● ASSIGNMENT
In your reply, write out the records exactly, each line intact.

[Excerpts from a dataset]

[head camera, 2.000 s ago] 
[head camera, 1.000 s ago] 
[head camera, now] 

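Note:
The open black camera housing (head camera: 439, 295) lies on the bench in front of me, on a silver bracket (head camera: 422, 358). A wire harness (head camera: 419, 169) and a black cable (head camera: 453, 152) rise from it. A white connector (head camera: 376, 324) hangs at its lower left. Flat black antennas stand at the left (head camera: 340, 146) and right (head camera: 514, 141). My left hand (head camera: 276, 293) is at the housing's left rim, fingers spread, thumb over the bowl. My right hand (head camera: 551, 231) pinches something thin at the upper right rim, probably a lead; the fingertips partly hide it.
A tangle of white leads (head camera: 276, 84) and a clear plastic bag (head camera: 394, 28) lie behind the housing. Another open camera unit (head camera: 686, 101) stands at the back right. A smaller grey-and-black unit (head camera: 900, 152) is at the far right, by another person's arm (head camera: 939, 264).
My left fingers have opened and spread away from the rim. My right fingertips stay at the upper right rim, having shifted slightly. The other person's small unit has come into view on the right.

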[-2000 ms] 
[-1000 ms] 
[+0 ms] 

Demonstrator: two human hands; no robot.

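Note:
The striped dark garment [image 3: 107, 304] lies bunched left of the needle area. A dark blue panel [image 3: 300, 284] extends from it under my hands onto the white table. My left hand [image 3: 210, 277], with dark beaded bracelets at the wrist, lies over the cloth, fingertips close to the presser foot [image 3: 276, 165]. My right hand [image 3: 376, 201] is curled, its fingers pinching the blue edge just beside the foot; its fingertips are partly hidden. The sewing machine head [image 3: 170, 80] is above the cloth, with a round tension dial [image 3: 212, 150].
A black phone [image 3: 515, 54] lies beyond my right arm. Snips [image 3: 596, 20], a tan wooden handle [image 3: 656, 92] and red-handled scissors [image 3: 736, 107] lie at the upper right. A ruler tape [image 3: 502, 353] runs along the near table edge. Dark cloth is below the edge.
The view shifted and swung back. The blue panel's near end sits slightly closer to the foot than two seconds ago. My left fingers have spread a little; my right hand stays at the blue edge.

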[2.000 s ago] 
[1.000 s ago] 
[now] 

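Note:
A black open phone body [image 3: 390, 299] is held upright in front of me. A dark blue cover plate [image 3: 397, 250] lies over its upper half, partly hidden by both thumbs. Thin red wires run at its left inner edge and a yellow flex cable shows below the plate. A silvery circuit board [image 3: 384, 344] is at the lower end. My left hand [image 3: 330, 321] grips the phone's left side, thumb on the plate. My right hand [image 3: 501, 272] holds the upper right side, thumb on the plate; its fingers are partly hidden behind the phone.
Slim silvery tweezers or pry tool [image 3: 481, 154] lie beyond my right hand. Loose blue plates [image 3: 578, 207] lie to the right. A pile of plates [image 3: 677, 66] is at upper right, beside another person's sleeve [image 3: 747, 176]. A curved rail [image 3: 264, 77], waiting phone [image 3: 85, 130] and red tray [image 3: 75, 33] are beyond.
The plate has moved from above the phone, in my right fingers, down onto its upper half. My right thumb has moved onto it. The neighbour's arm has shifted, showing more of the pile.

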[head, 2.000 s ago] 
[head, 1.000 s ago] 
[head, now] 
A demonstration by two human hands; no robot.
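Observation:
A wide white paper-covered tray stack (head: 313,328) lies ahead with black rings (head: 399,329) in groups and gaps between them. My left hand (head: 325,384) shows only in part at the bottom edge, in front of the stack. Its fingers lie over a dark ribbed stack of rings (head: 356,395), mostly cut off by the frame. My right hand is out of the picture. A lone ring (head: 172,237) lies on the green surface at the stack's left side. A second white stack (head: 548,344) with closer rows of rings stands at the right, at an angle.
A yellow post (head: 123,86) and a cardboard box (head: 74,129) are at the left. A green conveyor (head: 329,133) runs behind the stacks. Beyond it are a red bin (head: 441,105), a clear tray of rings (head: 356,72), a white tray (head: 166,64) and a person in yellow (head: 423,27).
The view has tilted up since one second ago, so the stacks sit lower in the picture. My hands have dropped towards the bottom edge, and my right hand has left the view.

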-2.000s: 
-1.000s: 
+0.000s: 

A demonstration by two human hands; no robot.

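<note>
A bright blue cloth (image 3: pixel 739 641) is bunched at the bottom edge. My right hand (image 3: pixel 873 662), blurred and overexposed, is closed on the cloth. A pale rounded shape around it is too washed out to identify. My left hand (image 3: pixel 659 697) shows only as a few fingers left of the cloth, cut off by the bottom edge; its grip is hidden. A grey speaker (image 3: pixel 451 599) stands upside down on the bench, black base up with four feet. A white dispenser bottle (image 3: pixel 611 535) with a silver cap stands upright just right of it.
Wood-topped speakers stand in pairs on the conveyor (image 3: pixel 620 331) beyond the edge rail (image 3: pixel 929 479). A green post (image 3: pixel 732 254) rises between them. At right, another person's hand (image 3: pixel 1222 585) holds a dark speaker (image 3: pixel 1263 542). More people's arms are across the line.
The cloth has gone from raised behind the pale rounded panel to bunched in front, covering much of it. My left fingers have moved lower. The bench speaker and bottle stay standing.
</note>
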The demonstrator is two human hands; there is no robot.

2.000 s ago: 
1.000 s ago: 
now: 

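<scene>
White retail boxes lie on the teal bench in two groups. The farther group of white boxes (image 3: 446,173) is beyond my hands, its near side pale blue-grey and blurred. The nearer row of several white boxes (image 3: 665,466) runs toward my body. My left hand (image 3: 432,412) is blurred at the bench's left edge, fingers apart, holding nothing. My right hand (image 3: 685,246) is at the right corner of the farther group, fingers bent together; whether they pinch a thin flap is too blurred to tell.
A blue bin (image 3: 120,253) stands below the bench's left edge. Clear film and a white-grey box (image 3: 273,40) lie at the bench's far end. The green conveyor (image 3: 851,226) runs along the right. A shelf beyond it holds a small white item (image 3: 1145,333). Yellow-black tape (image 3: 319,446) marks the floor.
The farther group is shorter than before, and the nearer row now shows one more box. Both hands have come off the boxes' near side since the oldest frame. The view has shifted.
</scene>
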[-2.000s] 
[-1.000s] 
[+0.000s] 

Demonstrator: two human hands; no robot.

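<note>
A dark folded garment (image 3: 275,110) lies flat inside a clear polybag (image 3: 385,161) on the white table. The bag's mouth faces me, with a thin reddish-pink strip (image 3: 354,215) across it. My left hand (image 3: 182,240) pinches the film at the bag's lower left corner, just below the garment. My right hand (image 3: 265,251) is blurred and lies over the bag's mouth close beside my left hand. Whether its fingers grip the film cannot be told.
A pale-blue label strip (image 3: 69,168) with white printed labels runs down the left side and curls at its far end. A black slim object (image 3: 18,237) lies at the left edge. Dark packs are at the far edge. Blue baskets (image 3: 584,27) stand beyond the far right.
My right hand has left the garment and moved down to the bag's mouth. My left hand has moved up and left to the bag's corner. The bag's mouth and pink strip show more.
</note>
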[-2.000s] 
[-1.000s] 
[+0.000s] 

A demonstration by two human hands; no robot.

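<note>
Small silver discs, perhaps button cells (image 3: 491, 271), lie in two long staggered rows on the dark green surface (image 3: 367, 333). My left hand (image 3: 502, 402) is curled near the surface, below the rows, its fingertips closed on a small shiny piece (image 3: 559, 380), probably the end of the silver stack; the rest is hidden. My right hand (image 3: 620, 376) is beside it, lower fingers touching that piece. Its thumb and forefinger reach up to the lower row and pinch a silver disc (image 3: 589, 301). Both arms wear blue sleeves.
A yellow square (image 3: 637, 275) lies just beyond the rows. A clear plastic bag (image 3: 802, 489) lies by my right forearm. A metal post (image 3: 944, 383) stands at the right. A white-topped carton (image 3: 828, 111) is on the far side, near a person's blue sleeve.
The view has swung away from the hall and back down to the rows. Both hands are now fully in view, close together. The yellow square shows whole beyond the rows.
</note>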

● SOLUTION TO THE EXERCISE
[head camera, 2.000 s ago] 
[head camera, 1.000 s ago] 
[head camera, now] 

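Note:
The open black camera housing (head camera: 439, 295) lies on the bench in front of me, on a silver bracket (head camera: 422, 358). A wire harness (head camera: 419, 169) and a black cable (head camera: 453, 152) rise from it. A white connector (head camera: 376, 324) hangs at its lower left. Flat black antennas stand at the left (head camera: 340, 146) and right (head camera: 514, 141). My left hand (head camera: 276, 293) is at the housing's left rim, fingers spread, thumb over the bowl. My right hand (head camera: 551, 231) pinches something thin at the upper right rim, probably a lead; the fingertips partly hide it.
A tangle of white leads (head camera: 276, 84) and a clear plastic bag (head camera: 394, 28) lie behind the housing. Another open camera unit (head camera: 686, 101) stands at the back right. A smaller grey-and-black unit (head camera: 900, 152) is at the far right, by another person's arm (head camera: 939, 264).
My left fingers have opened and spread away from the rim. My right fingertips stay at the upper right rim, having shifted slightly. The other person's small unit has come into view on the right.
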
[-2000 ms] 
[-1000 ms] 
[+0 ms] 

Demonstrator: two human hands; no robot.

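Note:
The striped dark garment [image 3: 107, 304] lies bunched left of the needle area. A dark blue panel [image 3: 300, 284] extends from it under my hands onto the white table. My left hand [image 3: 210, 277], with dark beaded bracelets at the wrist, lies over the cloth, fingertips close to the presser foot [image 3: 276, 165]. My right hand [image 3: 376, 201] is curled, its fingers pinching the blue edge just beside the foot; its fingertips are partly hidden. The sewing machine head [image 3: 170, 80] is above the cloth, with a round tension dial [image 3: 212, 150].
A black phone [image 3: 515, 54] lies beyond my right arm. Snips [image 3: 596, 20], a tan wooden handle [image 3: 656, 92] and red-handled scissors [image 3: 736, 107] lie at the upper right. A ruler tape [image 3: 502, 353] runs along the near table edge. Dark cloth is below the edge.
The view shifted and swung back. The blue panel's near end sits slightly closer to the foot than two seconds ago. My left fingers have spread a little; my right hand stays at the blue edge.
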
[2.000 s ago] 
[1.000 s ago] 
[now] 

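Note:
A black open phone body [image 3: 390, 299] is held upright in front of me. A dark blue cover plate [image 3: 397, 250] lies over its upper half, partly hidden by both thumbs. Thin red wires run at its left inner edge and a yellow flex cable shows below the plate. A silvery circuit board [image 3: 384, 344] is at the lower end. My left hand [image 3: 330, 321] grips the phone's left side, thumb on the plate. My right hand [image 3: 501, 272] holds the upper right side, thumb on the plate; its fingers are partly hidden behind the phone.
Slim silvery tweezers or pry tool [image 3: 481, 154] lie beyond my right hand. Loose blue plates [image 3: 578, 207] lie to the right. A pile of plates [image 3: 677, 66] is at upper right, beside another person's sleeve [image 3: 747, 176]. A curved rail [image 3: 264, 77], waiting phone [image 3: 85, 130] and red tray [image 3: 75, 33] are beyond.
The plate has moved from above the phone, in my right fingers, down onto its upper half. My right thumb has moved onto it. The neighbour's arm has shifted, showing more of the pile.
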
[head, 2.000 s ago] 
[head, 1.000 s ago] 
[head, now] 
A demonstration by two human hands; no robot.
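Observation:
A wide white paper-covered tray stack (head: 313,328) lies ahead with black rings (head: 399,329) in groups and gaps between them. My left hand (head: 325,384) shows only in part at the bottom edge, in front of the stack. Its fingers lie over a dark ribbed stack of rings (head: 356,395), mostly cut off by the frame. My right hand is out of the picture. A lone ring (head: 172,237) lies on the green surface at the stack's left side. A second white stack (head: 548,344) with closer rows of rings stands at the right, at an angle.
A yellow post (head: 123,86) and a cardboard box (head: 74,129) are at the left. A green conveyor (head: 329,133) runs behind the stacks. Beyond it are a red bin (head: 441,105), a clear tray of rings (head: 356,72), a white tray (head: 166,64) and a person in yellow (head: 423,27).
The view has tilted up since one second ago, so the stacks sit lower in the picture. My hands have dropped towards the bottom edge, and my right hand has left the view.
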
-2.000s: 
-1.000s: 
+0.000s: 

A demonstration by two human hands; no robot.

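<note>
A bright blue cloth (image 3: pixel 739 641) is bunched at the bottom edge. My right hand (image 3: pixel 873 662), blurred and overexposed, is closed on the cloth. A pale rounded shape around it is too washed out to identify. My left hand (image 3: pixel 659 697) shows only as a few fingers left of the cloth, cut off by the bottom edge; its grip is hidden. A grey speaker (image 3: pixel 451 599) stands upside down on the bench, black base up with four feet. A white dispenser bottle (image 3: pixel 611 535) with a silver cap stands upright just right of it.
Wood-topped speakers stand in pairs on the conveyor (image 3: pixel 620 331) beyond the edge rail (image 3: pixel 929 479). A green post (image 3: pixel 732 254) rises between them. At right, another person's hand (image 3: pixel 1222 585) holds a dark speaker (image 3: pixel 1263 542). More people's arms are across the line.
The cloth has gone from raised behind the pale rounded panel to bunched in front, covering much of it. My left fingers have moved lower. The bench speaker and bottle stay standing.
</note>
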The demonstrator is two human hands; there is no robot.

2.000 s ago: 
1.000 s ago: 
now: 

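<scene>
White retail boxes lie on the teal bench in two groups. The farther group of white boxes (image 3: 446,173) is beyond my hands, its near side pale blue-grey and blurred. The nearer row of several white boxes (image 3: 665,466) runs toward my body. My left hand (image 3: 432,412) is blurred at the bench's left edge, fingers apart, holding nothing. My right hand (image 3: 685,246) is at the right corner of the farther group, fingers bent together; whether they pinch a thin flap is too blurred to tell.
A blue bin (image 3: 120,253) stands below the bench's left edge. Clear film and a white-grey box (image 3: 273,40) lie at the bench's far end. The green conveyor (image 3: 851,226) runs along the right. A shelf beyond it holds a small white item (image 3: 1145,333). Yellow-black tape (image 3: 319,446) marks the floor.
The farther group is shorter than before, and the nearer row now shows one more box. Both hands have come off the boxes' near side since the oldest frame. The view has shifted.
</scene>
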[-2.000s] 
[-1.000s] 
[+0.000s] 

Demonstrator: two human hands; no robot.

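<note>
A dark folded garment (image 3: 275,110) lies flat inside a clear polybag (image 3: 385,161) on the white table. The bag's mouth faces me, with a thin reddish-pink strip (image 3: 354,215) across it. My left hand (image 3: 182,240) pinches the film at the bag's lower left corner, just below the garment. My right hand (image 3: 265,251) is blurred and lies over the bag's mouth close beside my left hand. Whether its fingers grip the film cannot be told.
A pale-blue label strip (image 3: 69,168) with white printed labels runs down the left side and curls at its far end. A black slim object (image 3: 18,237) lies at the left edge. Dark packs are at the far edge. Blue baskets (image 3: 584,27) stand beyond the far right.
My right hand has left the garment and moved down to the bag's mouth. My left hand has moved up and left to the bag's corner. The bag's mouth and pink strip show more.
</note>
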[-2.000s] 
[-1.000s] 
[+0.000s] 

A demonstration by two human hands; no robot.

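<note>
Small silver discs, perhaps button cells (image 3: 491, 271), lie in two long staggered rows on the dark green surface (image 3: 367, 333). My left hand (image 3: 502, 402) is curled near the surface, below the rows, its fingertips closed on a small shiny piece (image 3: 559, 380), probably the end of the silver stack; the rest is hidden. My right hand (image 3: 620, 376) is beside it, lower fingers touching that piece. Its thumb and forefinger reach up to the lower row and pinch a silver disc (image 3: 589, 301). Both arms wear blue sleeves.
A yellow square (image 3: 637, 275) lies just beyond the rows. A clear plastic bag (image 3: 802, 489) lies by my right forearm. A metal post (image 3: 944, 383) stands at the right. A white-topped carton (image 3: 828, 111) is on the far side, near a person's blue sleeve.
The view has swung away from the hall and back down to the rows. Both hands are now fully in view, close together. The yellow square shows whole beyond the rows.
</note>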

The response to this exercise is now finished.